▶ Description of the task
Your answer should show every line of the material below that includes "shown".
..........
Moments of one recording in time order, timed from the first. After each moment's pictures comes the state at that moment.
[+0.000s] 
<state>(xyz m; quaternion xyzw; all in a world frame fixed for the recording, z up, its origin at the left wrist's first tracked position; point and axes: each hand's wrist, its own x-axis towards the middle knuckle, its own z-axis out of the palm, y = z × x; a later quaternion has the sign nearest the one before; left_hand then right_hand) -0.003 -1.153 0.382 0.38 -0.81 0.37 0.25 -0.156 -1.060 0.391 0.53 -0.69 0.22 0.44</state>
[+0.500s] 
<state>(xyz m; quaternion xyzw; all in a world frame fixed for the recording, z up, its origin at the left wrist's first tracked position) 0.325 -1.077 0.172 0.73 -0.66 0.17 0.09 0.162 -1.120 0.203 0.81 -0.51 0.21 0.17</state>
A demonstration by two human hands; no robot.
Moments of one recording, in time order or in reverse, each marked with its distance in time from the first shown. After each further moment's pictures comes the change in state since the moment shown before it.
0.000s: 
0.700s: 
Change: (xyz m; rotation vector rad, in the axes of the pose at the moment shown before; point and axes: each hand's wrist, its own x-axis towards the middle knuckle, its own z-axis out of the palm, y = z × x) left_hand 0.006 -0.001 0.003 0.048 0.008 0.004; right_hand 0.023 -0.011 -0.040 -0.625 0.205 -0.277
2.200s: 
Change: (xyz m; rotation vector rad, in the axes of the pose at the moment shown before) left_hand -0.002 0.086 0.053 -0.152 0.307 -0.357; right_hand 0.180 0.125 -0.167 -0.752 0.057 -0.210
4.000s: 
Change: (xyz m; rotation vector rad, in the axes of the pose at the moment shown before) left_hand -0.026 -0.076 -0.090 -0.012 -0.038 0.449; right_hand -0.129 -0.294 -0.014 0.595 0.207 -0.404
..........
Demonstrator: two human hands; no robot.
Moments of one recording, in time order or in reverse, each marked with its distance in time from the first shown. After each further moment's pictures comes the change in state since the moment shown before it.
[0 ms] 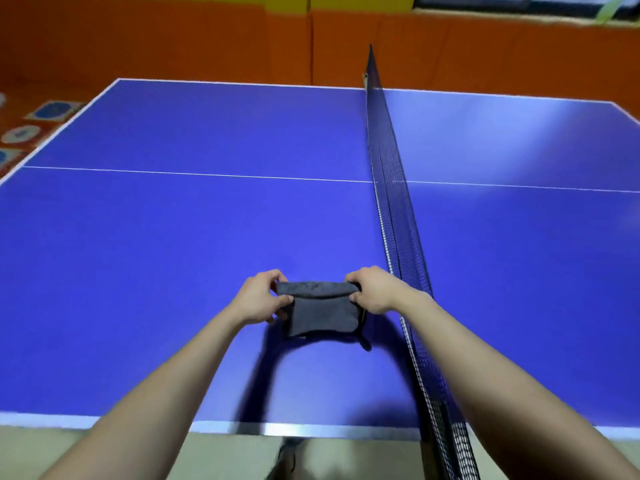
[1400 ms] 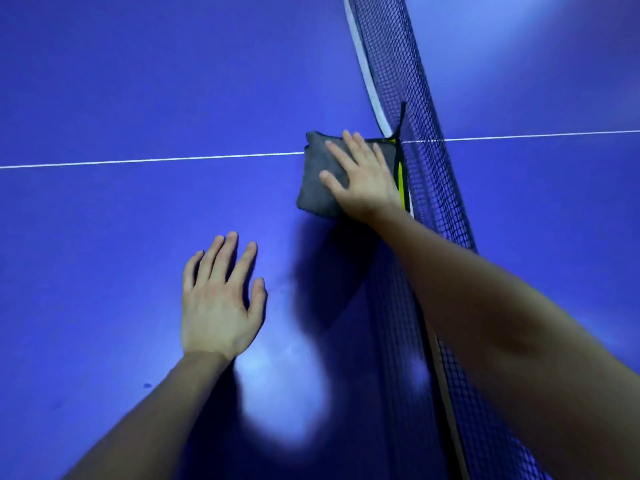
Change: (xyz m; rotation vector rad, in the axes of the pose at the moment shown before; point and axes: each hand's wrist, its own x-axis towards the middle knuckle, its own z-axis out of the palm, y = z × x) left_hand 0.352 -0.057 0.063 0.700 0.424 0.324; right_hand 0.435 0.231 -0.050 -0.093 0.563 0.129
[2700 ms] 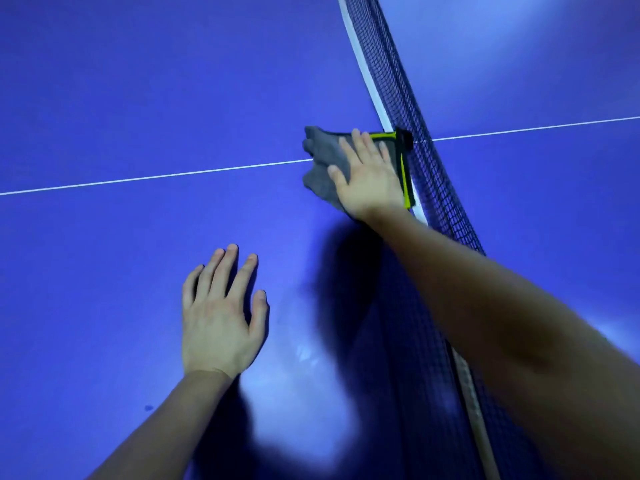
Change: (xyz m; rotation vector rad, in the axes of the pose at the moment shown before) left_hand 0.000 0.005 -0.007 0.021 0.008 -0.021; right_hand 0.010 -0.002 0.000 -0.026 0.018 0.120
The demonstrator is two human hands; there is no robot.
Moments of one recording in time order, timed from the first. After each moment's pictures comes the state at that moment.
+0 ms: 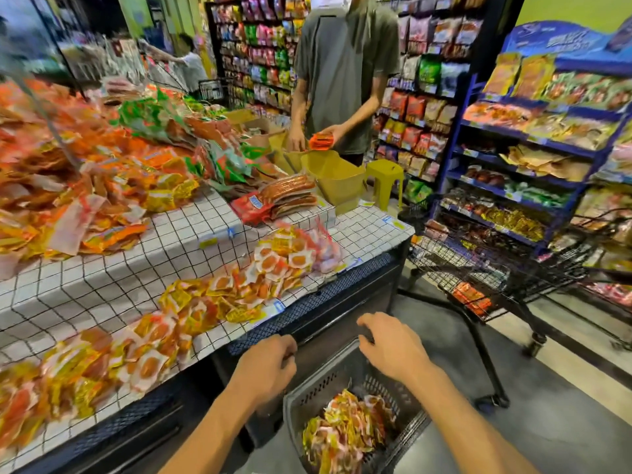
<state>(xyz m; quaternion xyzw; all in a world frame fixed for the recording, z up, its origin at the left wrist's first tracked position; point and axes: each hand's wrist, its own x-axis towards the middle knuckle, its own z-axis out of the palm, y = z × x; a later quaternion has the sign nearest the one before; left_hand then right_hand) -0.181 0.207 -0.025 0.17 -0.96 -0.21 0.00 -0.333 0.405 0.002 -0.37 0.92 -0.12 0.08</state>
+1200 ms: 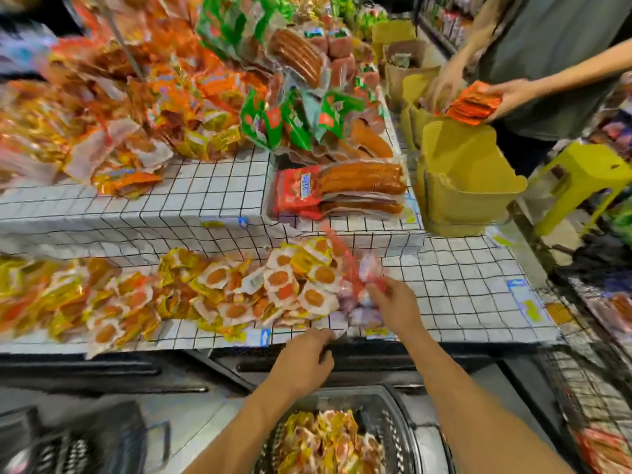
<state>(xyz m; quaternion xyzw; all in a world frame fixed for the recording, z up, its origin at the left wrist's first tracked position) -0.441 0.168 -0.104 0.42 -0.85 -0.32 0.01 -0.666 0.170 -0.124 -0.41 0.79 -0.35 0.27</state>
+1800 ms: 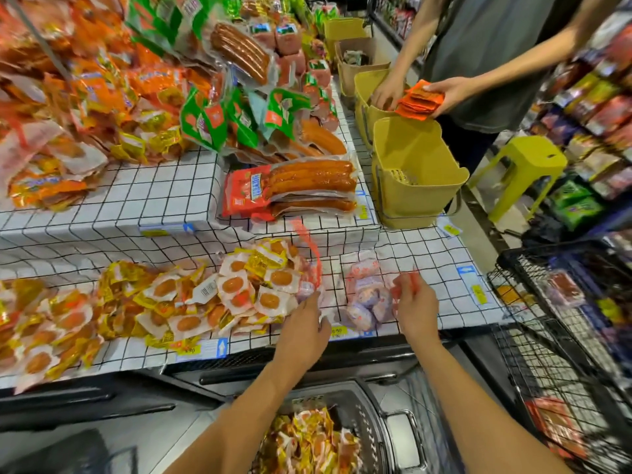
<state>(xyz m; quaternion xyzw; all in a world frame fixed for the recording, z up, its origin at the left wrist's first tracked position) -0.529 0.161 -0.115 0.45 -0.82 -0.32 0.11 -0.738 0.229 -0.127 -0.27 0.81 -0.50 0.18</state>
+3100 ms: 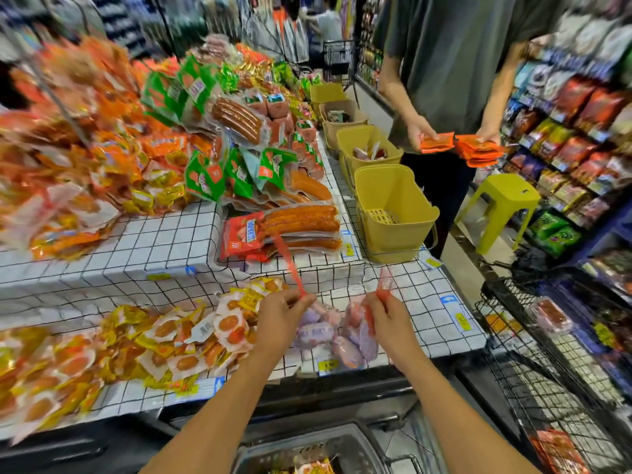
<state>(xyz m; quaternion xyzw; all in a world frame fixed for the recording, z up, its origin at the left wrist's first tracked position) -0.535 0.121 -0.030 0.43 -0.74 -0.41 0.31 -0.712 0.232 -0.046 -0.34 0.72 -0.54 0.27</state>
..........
▶ Written answer
Moments of one recording, in time order or in reverse, each marked with its distance in time from the first shown. After each further moment's pictures comes the change in state since the moment shown before it.
Change: (xyz m; rotation vector rad, in the axes of the pose at the moment shown before; point and axes: each hand's wrist, its own x-axis towards the middle knuckle, its own z-axis out of the palm, y = z × x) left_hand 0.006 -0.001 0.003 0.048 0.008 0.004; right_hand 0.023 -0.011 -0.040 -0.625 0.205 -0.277
Change: (xyz m; rotation vector rad, in the axes of the pose at the moment shown before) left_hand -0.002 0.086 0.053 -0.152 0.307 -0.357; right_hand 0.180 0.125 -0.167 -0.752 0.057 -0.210
Change: (xyz m; rotation vector rad, in the axes of the pose at the moment shown before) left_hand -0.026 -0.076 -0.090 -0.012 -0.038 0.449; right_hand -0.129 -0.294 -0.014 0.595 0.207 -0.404
Moments of one recording, in time order or in reverse, each marked with its distance in time from the first shown. After each further moment's pictures comes the change in state since the moment shown before it.
Change: (xyz m; rotation vector rad, in the axes of the pose at the moment shown before; point and axes: each hand's wrist, its own x-axis towards the middle knuckle, its own z-axis out of the palm, y = z × x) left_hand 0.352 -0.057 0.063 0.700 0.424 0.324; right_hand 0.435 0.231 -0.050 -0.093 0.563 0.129
Change: (xyz m; rotation vector rad, in the axes of the pose at the moment shown before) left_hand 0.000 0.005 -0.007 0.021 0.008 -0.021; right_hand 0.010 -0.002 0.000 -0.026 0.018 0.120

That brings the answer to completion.